Not unlike myself, Sally, I somehow really believe that all of the pain you are experiencing, the continued weight gain you are going through, even the attacks of perhaps depression, doubt, fear, confusion, etc... are all a part of your sharing in the "sufferings of Christ." When I woke up this morning that was the phrase that was strongly in my mind. It was especially significant to me this AM since I had been up much of the night in the most excruciating pain I've experienced so far. It was a constant struggle to not listen to the voices that were speaking less than life over me and trying to get me to agree with them versus the promises that God has given me about death being defeated and all of the specific assignments He has given me that will probably keep me busy from several months, if not a year - and the fact that He has just given a person the clear instructions and lots of confirmations, that she is to join me and assist me with what He is bringing forth. I ask you, does that sound like God thinks I'm going to die? Of course not, but there is a great struggle right now for my life and I know it. I also know who will win and why the battle is so great. God is looking for people that will be out of the way so He can use them any way He chooses. The enemy does not want those people available and able to be used.

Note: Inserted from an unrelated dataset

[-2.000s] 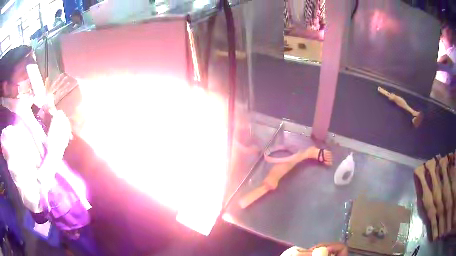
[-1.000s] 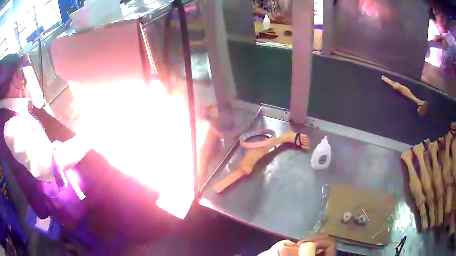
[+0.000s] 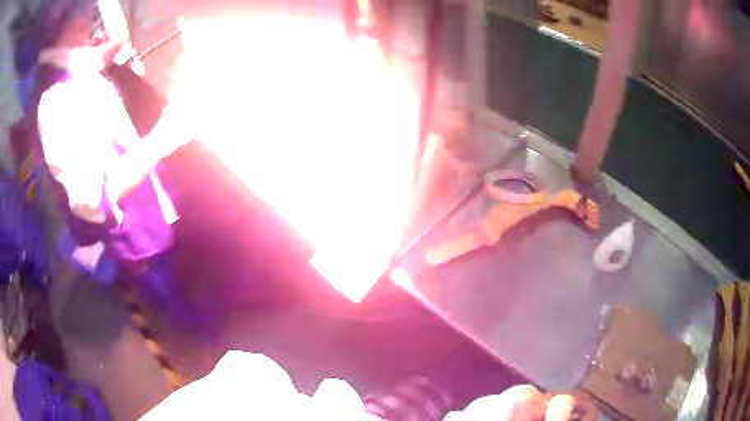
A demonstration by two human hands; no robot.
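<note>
My left hand (image 3: 491, 405), washed out white, and my right hand (image 3: 585, 406), with a cream finger cot, meet at the bottom edge, blurred and cut off. What they hold cannot be made out. On the grey table (image 3: 543, 300), a tan leg (image 3: 495, 228) with a dark strap at its foot lies beside a pale pinkish ring (image 3: 511, 188). A white glue bottle (image 3: 615, 246) is right of the foot. Two small pale caps (image 3: 636, 376) sit on the brown cardboard pad (image 3: 654, 341), nearer my right hand.
A leg pile (image 3: 732, 353) lies at the right edge. A pinkish post (image 3: 608, 99) stands at the table's back, before a dark green surface (image 3: 543, 82). Glaring equipment (image 3: 296, 140) fills the upper middle. A person (image 3: 99, 156) in white sleeves is at the left.
The view has swung left and down, so the table items appear further right and higher. More white sleeve shows at the bottom. My hands stay together at the bottom edge.
</note>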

Sally, I want to praise God for the whole tone of your e-mail. You are so open to admit what you see as shortcomings that are still manifesting and I hear no attempt to blame anyone else and I hear this sincere heart cry for liberty in every area of your life. God is pleased with you. He is guiding you and directing you. And while the progress may not be at the speed you desire; resting in the knowledge that it is all in God's hands and His timing will bring peace. I just so appreciate your tenacity to continue to seek Him with everything you have.

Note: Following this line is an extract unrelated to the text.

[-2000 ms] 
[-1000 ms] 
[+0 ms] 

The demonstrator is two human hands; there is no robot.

Concerning speaking the Word. Listen carefully here. I'm not speaking against the Word in anyway, but I've come to believe that unless the Holy Spirit has brought scripture to you and put the anointing on it for that moment, it is still a letter and "the letter killeth, but the Spirit bringeth life." Through the years, I've run across so many of these religious folks spouting Word, spouting Word, and going nowhere and driving people away from God instead of being instruments used to draw people to God. So, I've gone before the Lord much on this subject and basically what I just said is what He has shown me. So many are caught up in these religious works. One person I know has this motto in his ministry. 'DON'T TALK TO YOUR NEIGHBOR ABOUT GOD UNTIL YOU HAVE TALKED TO GOD ABOUT YOUR NEIGHBOR.' I really do believe that we have had a misconception about evangelism and that the most effective manifestation of evangelism is when we have taken the time to get to know someone - truly establish a relationship with them - given them time to see God at work in us without stifling them with our religious talk. And, I believe at some point, the anointing will spill out onto that person and they will be drawn to the holiness they see in us and desire what we have. I've never seen the denominational approach I was raised with of: shaking someone by the shoulders and screaming "have you been saved yet?" has ever brought anyone into the Kingdom.

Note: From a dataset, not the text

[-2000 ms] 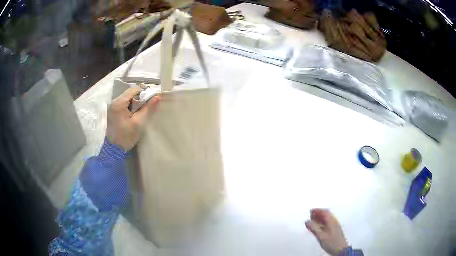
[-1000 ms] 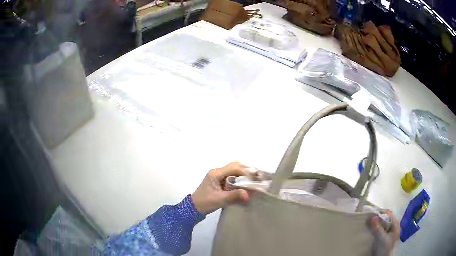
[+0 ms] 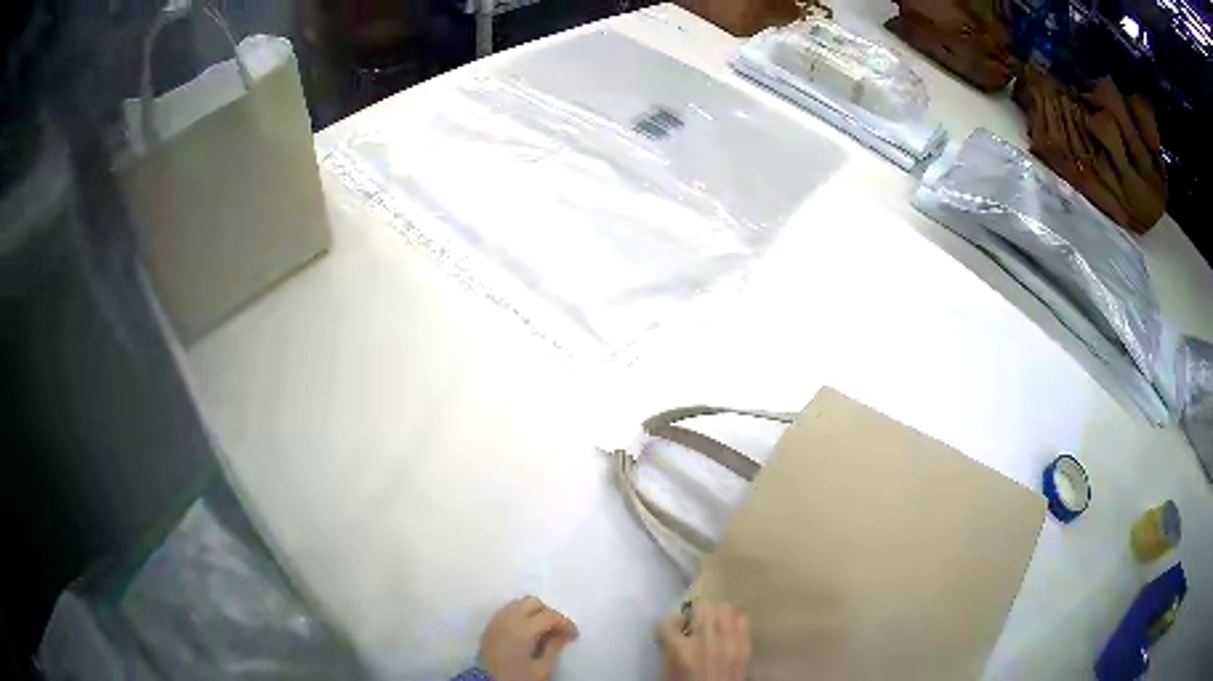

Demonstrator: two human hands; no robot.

Sally, God has begun a good work in you and He will not fail to complete that which He has started. You can't clean up yourself. The Holy Spirit is the only one that has that assignment. Our part is to submit to His leading and let Him lead us into all truth and to separate us from the vile and draw us to the holy. Entering into the rest of that removes so much of the possibility for stress, confusion, and striving to get on us. You're doing good - great even - because you are continuing to seek Him and He will not fail you. Keep on keeping on. It will all be worth it.